# Source for ferrule horn



## tostadas (Jun 21, 2021)

I'm planning on trying my hand at making some new handles. Where is a good source for purchasing horn material for ferrules?


----------



## Midsummer (Jun 22, 2021)

There is a bunch on e-bay. I have never bought it, but started the research and found a bunch of options.


----------



## birdsfan (Jun 22, 2021)

I get mine on e-bay. Feel free to DM me and I will look up the specific seller for you.


----------



## madmotts (Jul 22, 2021)

@birdsfan is there a discussion in KKF about how to make the horn ferrule? Looks like there are different techniques


----------



## birdsfan (Jul 23, 2021)

I don't know that there is a discussion about making them. There have been some threads about general handle making techniques, ie slotted dowel vs drilling all the way through. I think most "after market" handle makers do not make them the same way Japanese craftsmen make a traditional ho-wood handle. 
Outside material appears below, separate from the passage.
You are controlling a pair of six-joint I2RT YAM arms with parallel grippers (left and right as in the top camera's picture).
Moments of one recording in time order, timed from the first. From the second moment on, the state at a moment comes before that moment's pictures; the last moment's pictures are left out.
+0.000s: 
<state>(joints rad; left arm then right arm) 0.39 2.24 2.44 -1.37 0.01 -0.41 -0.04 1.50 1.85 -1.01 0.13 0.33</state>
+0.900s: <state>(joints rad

There are many other handle makers on here who have been doing this longer than I have, being just a hobbyist. That said, there may be better sources of instruction, and it would be valuable to seek out their advice as well. The slotted dowel technique has always worked for me. 

As for the ferrule, this is how I do it:

* I first cut the ferrule to shape, same dimensions as the body of the handle. The length of the ferrule sort of depends on the length of the handle, but generally about 1.25 inches.

* Using a bit the same size as the dowel, drill one side of the horn to a depth about halfway through. It must accommodate the dowel which protrudes from the handle body

* Using a 1/8" bit, drill through the center of your existing hole so on the other side you have a small hole all the way through

* Turn the horn over and try to drill 1/8" holes on either side of the center hole to fit the width of the tang

* Use a needle rasp to enlarge the slot so that it tightly fits the tang of the knife

*Dry fit all the components, the handle body, slotted dowel, any spacers, and the ferrule to the knife to make sure the tang will slide in

I hope that helps a little, and that it is clear. Admittedly, it is 4am here, I awoke too early, slept too little, and have only had about 3 sips of coffee. If none of that made any sense, feel free to DM me and I will try to decode it when fully awake


----------



## Taz575 (Jul 23, 2021)

I would drill the 1/8" hole all the way through the ferrule (after squaring everything up) and then do the larger hole for the dowe, using the 1/8" as the centering mark. Epoxy everything together(drilled ferrule, dowel, handle). Use the 1/8" hole through the dowel as the guide to use a long drill bit to drill into the dowel. I used to shape the handle out after the handle is epoxied together (ferrule/dowel/handle), it helped me get things centered better. Needle rasps on Amazon work pretty well and are cheap and work quick on the soft dowel material. The ones from WoodCraft are a bit better quality, but more expensive. I tried slitting the dowel, but ended up preferring to use a broach and needle rasps once the handle was shaped fully.


----------



## Taz575 (Jul 23, 2021)

Masecraft supply also has a faux horn acrylic material that is a cream with darker tans to it: Alternative Horn


----------